### DESCRIPTION OF THE TASK
Your response should consist solely of the lines from the one containing "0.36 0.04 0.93" through the end of the data, copied exactly.

### RECORDS PROVIDED ###

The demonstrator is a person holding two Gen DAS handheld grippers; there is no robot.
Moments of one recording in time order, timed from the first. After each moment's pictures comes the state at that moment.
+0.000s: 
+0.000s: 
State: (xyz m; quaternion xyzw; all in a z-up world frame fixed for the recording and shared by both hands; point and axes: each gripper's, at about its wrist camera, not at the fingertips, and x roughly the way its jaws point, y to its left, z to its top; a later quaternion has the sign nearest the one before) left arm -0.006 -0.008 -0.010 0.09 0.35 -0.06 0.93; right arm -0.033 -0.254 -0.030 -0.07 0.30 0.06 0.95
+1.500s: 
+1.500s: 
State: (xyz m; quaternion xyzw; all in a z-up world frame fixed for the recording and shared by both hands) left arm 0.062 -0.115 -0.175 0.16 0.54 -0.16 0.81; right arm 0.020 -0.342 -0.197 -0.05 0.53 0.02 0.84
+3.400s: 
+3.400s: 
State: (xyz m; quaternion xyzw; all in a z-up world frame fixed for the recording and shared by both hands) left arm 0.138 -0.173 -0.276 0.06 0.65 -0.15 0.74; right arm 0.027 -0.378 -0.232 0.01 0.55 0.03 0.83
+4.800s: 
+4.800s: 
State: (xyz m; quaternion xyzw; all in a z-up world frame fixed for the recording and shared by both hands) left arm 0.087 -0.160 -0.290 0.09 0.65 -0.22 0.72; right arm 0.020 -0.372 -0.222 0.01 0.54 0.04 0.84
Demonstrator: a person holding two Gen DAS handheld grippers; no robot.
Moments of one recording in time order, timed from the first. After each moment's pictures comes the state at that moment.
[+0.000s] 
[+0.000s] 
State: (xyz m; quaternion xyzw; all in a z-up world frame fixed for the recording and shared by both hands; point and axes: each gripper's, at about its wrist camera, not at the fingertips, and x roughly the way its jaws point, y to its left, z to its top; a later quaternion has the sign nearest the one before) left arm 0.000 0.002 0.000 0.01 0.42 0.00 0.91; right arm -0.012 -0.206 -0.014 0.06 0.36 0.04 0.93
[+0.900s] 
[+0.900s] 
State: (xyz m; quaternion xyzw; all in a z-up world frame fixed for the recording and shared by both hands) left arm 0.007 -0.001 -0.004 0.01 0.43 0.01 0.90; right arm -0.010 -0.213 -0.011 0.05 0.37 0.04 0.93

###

### RESPONSE BELOW
State: (xyz m; quaternion xyzw; all in a z-up world frame fixed for the recording and shared by both hands; point and axes: each gripper's, at about its wrist camera, not at the fingertips, and x roughly the way its jaws point, y to its left, z to its top; a later quaternion has the sign nearest the one before) left arm 0.000 0.002 0.000 0.01 0.42 0.00 0.91; right arm -0.012 -0.206 -0.014 0.06 0.36 0.04 0.93
[+0.900s] 
[+0.900s] 
State: (xyz m; quaternion xyzw; all in a z-up world frame fixed for the recording and shared by both hands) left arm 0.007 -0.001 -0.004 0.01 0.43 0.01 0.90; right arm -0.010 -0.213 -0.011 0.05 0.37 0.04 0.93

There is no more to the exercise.